The histogram above is more informative than expected prior to its creation. Ultimately, it shows that the data is normally distributed enough for a student t-test to test the null hypothesis that the male and female subgroups have identical average values. In this case, the averages of the rates that the groups succeed in satisfying the CDC's preventative measures requirements. Furthermore, the data shows that the male participants generally meet the CDC preventative measures guidelines than the female participants.

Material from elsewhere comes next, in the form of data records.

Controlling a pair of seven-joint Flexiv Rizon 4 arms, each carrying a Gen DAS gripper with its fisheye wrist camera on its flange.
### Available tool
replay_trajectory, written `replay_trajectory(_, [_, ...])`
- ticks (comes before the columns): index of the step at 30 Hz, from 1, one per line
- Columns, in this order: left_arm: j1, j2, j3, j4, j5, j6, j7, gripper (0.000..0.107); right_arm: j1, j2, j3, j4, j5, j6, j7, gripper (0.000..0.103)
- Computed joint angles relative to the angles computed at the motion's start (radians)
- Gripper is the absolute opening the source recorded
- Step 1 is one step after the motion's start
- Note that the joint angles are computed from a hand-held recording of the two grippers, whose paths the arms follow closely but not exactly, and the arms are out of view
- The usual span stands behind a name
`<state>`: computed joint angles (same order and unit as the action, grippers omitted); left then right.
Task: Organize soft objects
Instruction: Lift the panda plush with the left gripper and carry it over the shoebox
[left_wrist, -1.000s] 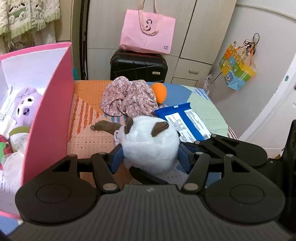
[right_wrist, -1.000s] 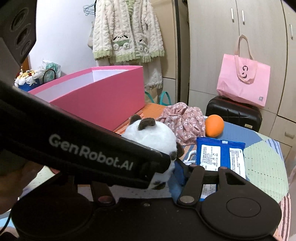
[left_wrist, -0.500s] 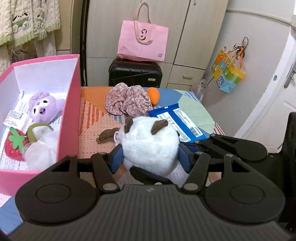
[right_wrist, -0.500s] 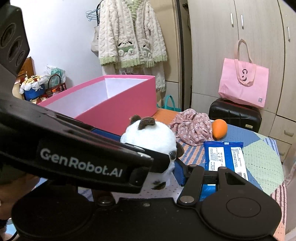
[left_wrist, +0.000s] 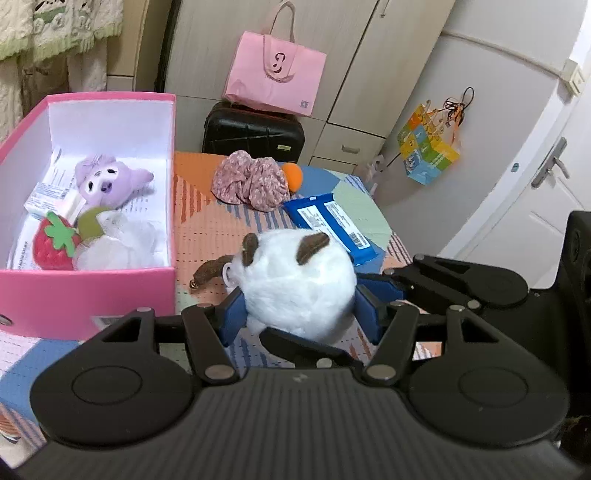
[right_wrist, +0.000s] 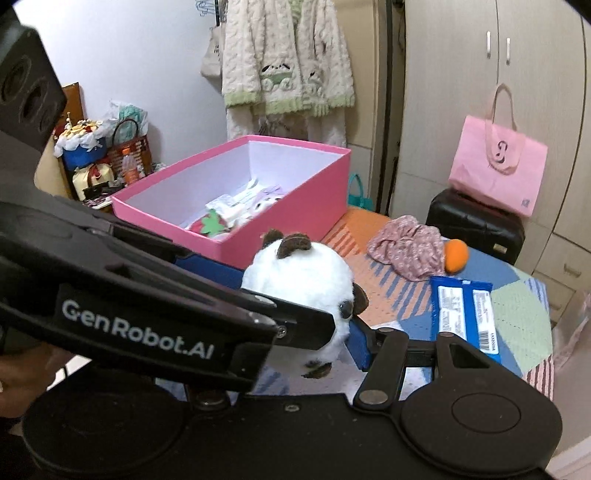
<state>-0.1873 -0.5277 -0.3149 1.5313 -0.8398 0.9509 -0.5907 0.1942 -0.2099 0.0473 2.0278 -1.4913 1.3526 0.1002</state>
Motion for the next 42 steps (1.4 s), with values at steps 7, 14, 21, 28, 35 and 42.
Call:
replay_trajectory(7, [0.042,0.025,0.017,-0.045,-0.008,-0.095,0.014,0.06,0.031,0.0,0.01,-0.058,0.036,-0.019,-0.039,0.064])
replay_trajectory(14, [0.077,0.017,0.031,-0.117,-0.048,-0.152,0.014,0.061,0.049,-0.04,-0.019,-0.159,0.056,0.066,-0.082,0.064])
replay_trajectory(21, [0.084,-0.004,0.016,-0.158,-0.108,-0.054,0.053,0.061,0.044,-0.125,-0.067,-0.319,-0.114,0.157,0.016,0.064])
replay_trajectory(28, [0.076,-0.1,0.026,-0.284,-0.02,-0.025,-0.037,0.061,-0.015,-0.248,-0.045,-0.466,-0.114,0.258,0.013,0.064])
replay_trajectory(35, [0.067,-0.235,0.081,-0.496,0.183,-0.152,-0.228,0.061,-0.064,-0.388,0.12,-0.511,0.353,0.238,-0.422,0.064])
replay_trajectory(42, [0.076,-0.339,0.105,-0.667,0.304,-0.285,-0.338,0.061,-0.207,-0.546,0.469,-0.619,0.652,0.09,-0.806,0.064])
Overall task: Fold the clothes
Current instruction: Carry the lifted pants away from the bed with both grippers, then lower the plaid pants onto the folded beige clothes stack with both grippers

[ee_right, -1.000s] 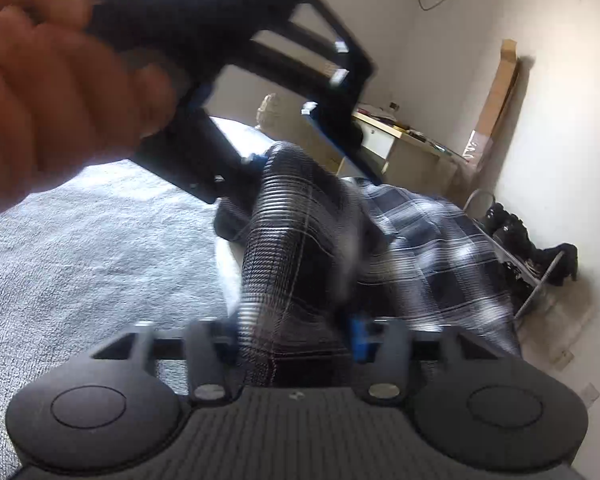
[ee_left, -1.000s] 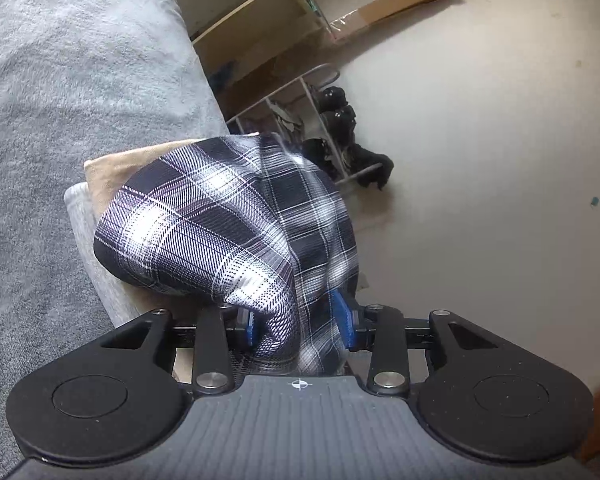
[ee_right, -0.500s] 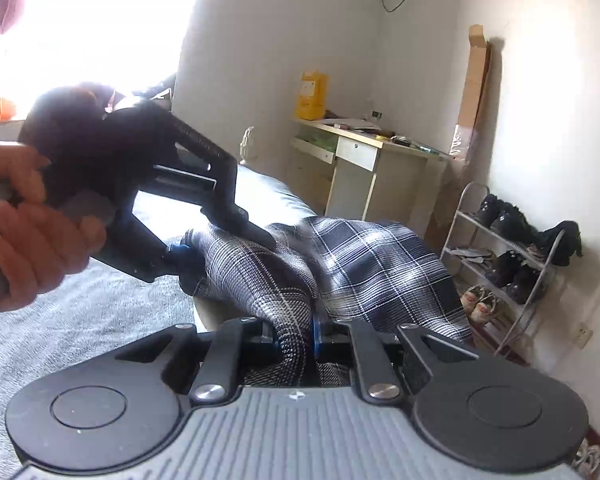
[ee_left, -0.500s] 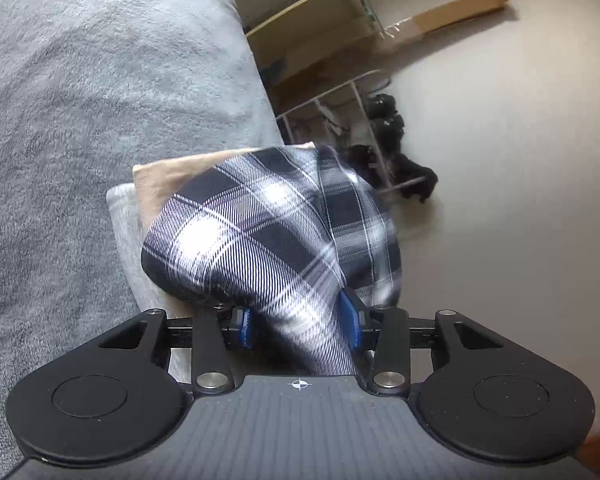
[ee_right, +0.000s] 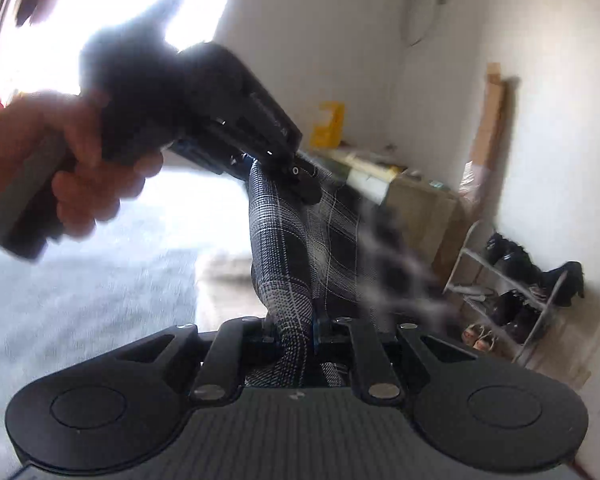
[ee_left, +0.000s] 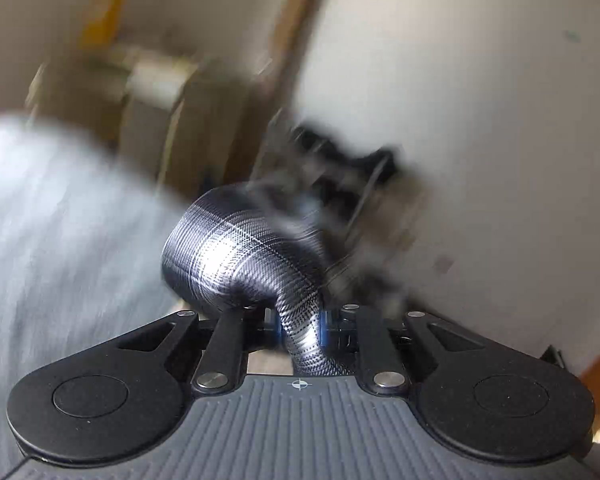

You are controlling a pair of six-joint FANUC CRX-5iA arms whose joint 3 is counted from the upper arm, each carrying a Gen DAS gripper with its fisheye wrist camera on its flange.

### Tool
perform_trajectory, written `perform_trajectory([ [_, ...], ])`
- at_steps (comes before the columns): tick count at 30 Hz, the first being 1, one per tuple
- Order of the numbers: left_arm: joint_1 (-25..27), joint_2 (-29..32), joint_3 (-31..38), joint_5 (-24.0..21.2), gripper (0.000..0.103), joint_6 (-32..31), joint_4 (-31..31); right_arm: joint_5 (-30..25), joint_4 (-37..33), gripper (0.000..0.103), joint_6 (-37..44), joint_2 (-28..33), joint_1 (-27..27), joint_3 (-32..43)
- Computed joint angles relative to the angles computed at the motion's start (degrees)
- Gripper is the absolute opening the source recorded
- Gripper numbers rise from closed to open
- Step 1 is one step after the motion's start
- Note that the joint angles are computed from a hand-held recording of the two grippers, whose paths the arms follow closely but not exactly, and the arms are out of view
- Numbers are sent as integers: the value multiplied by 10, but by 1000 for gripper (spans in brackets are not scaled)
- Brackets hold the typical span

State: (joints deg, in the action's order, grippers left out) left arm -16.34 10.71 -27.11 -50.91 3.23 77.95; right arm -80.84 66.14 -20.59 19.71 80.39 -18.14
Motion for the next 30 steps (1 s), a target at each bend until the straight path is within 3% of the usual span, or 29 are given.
perform_trajectory([
  [3,34,50,27,-21,21,146,-62,27,-14,13,47,12,-4,10],
  [6,47,77,38,-64,25,209,-39,25,-11,14,83,27,-7,20],
  [10,32,90,58,-57,25,292,-20,16,1,13,138,24,-10,17],
  [14,-4,73,62,-17,15,257,27,-12,32,12,243,4,-21,2],
  [18,-23,47,49,-57,14,169,121,-83,97,12,356,-26,-40,-17],
  [20,-23,35,38,-73,14,120,134,-102,127,12,406,-33,-41,-19],
  [22,-11,34,33,-74,14,121,110,-91,124,12,440,-24,-32,-12],
  [27,30,61,33,-57,16,185,-4,18,32,12,482,28,-5,10],
  [30,45,72,34,-72,20,221,-18,32,19,12,437,46,-3,24],
])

COREW - Signifies females  
COREM - Signifies males

In [None]:
# Grouped data by gender, then state
# Taken arithmetic mean of the DataValue column
# Looking at DataValue for man and women by state 

mean_for_men = agg_men.mean()['DataValue']
mean_for_women = agg_women.mean()['DataValue']

In [None]:
# Importing statistics functions from scipy for the hypothesis testing
from scipy.stats import ttest_ind
from scipy.special import logsumexp

In [None]:
# Creating list objects out of series objects
men_list = list(mean_for_men)
women_list = list(mean_for_women)

In [None]:
# Creating function that iterates over each item of a list and inserts the log sum of exponential of item
# Function returns the newly generated list
def logsums(means):
    a_list = []
    for x in range(len(means)):
        a_list.append(logsumexp(means[x]))
    return a_list

In [None]:
logs_men = logsums(mean_for_men)
logs_women = logsums(mean_for_women)

In [None]:
# Performing student t-test against the aggregated female and male groups' prevention rates
t_stat, p = ttest_ind(logs_men, logs_women)
print(f't={t_stat}, p={p}')

The p-value for this student t-test < 0.05. Therefore, we fail to reject the null hypothesis that the averages of the rates of men and women satisfying the CDC's preventative measures guidelines are identical.